We want to maximize $I = 2^{2n}\mathbb{E}\left((p_0 - 2^{-n})^2 - (p_0 - p)^2\right)$. In particular,
if we manage to find an algorithm providing $p$ in polynomial time and satisfying $I = \Omega(2^{-n})$
then we will refute XQUATH. Let's assume for now that the
structure of $C$ is fixed and the expectation in the formula for $I$ is with respect to the choice
of $U_l$. Let $p_0 = 2^{-n} (1 + \tilde p_0)$ and let's
search for $p$ in the form of $p = 2^{-n} (1 + \alpha_1 p_1)$ where $\alpha_1$ depends only on
the structure of $C$ and not on $U_l$ or the random choices within our algorithm.
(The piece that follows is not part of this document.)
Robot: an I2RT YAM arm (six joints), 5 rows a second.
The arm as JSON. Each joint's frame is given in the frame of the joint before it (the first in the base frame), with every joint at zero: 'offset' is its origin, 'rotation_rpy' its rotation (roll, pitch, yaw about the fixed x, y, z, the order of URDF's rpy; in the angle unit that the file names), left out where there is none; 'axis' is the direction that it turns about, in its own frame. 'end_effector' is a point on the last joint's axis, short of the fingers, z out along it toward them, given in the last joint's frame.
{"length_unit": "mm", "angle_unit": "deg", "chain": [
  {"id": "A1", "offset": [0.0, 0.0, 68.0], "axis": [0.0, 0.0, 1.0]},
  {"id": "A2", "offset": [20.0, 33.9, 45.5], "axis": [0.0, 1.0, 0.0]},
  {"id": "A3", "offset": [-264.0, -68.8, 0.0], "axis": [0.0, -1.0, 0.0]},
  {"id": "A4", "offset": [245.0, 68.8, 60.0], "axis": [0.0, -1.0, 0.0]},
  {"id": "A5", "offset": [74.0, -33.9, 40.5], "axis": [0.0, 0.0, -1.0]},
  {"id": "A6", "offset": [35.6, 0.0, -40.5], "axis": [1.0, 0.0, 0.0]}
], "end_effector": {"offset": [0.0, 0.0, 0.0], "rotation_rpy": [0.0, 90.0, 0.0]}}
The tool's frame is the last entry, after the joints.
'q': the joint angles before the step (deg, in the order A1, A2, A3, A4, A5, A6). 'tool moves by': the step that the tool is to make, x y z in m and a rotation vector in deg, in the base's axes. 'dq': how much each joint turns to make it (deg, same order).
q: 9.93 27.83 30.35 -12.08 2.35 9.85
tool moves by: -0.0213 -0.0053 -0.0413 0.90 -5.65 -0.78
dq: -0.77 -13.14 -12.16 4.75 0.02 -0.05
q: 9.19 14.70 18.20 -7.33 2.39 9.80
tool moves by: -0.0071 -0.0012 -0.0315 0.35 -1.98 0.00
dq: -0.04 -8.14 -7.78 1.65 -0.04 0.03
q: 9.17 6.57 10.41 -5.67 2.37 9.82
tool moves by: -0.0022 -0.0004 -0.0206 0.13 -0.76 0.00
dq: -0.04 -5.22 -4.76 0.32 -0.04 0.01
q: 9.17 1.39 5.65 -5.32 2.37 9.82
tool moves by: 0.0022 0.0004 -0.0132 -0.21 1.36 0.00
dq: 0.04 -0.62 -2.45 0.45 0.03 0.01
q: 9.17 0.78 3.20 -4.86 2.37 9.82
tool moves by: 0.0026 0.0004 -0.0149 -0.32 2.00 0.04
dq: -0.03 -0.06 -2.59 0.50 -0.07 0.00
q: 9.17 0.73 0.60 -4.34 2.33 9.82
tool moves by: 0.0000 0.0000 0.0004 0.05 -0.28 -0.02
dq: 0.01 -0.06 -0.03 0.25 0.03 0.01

Then
$$I = 2 \alpha_1 \mathbb{E}(\tilde p_0 p_1) - \alpha_1^2 \mathbb{E}(p_1^2).$$
The optimal choice of $\alpha_1$ is $\alpha_1 = \mathbb{E}(\tilde p_0 p_1) / \mathbb{E}(p_1^2)$ which gives
$$I = \left.\left(\mathbb{E}(\tilde p_0 p_1)\right)^2\middle/\mathbb{E}(p_1^2)\right..$$
In order to come up with the estimator $p_1$, following the idea from the paper,
we consider the Feynman paths $z = (z_0, \dots, z_{2m+1})$. We can write
$p_0 = \left|\sum_z \left<0\right|C_z\left|0\right>\right|^2$ where
$$C_z = \left|z_{2m+1}\right>\left<z_{2m+1}\right|\pi_m \left|z_{2m}\right>
\left<z_{2m}\right| U_{m} \left|z_{2m-1}\right>... \left<z_0\right|.$$
Some of these paths trivially result in $\left<0\right|C_z\left|0\right> = 0$,
so we can restrict our attention to nontrivial ones, i.e. where $z_{2m+1} = 0$, $z_0 = 0$,
and $\left|\left<z_{2l+1}\right|\pi_l \left|z_{2l}\right>\right| = 1$. Assume there are $N$ nontrivial Feynman paths and pick random $k$ of them to compute $p_1$. In order to simplify the notation, we assume that the picking procedure works in the following way: first, we pick a random permutation $\sigma$,
apply it to the list $\{2^{n/2}\left<0\right|C_z\left|0\right>\}_{z}$
of coefficients resulting from nontrivial Feynman paths.
Then denote the resulting list of coefficients as $a_1,\dots,a_N$,
and take $a_1,\dots,a_k$ as our sample. Given that
$$\tilde p_0 = \left|\sum_{i=1}^N a_i\right|^2 - 1 = \sum_{i=1..N} \left(\left|a_i\right|^2 - \frac1N\right) + \sum_{i,j=1..N;i\neq j} a_i \bar a_j,$$
a reasonable choice of $p_1$ is
$$p_1 = \alpha_2 p_2 + \alpha_3 p_3\textrm{, where}\; p_2 = \sum_{i=1..k} \left(\left|a_i\right|^2 - \frac1N\right)\!,\; p_3 = \sum_{i,j=1..k;i\neq j} a_i \bar a_j.$$
Let
$$
\mathbb{E}\left(\left|a_1\right|^2 - \frac1N\right)^2 = \beta_1/N^2,\qquad
\mathbb{E}\left(\left(\left|a_1\right|^2 - \frac1N\right)\left(\left|a_2\right|^2 - \frac1N\right)\right) = \beta_2/N^2.$$
Then if we can show that $\beta_2 = O(1/N)$, then by computing $\mathbb{E}(\tilde p_0 p_s)$ and $\mathbb{E}(p_s^2)$ for $s=2,3$ we can show that $I = O(k^2/N^2)$ and, hence, show that Feynman path averaging algorithm above does not refute XQUATH (since $\log_2 N = \sum_{l=1}^{m} \log_2 \dim U_l$). It is not clear, though, which additional assumptions are needed to show $\beta_2 = O(1/N)$ or, at least, $\beta_2 = O(1/N^\epsilon)$ for some $\epsilon > 0$.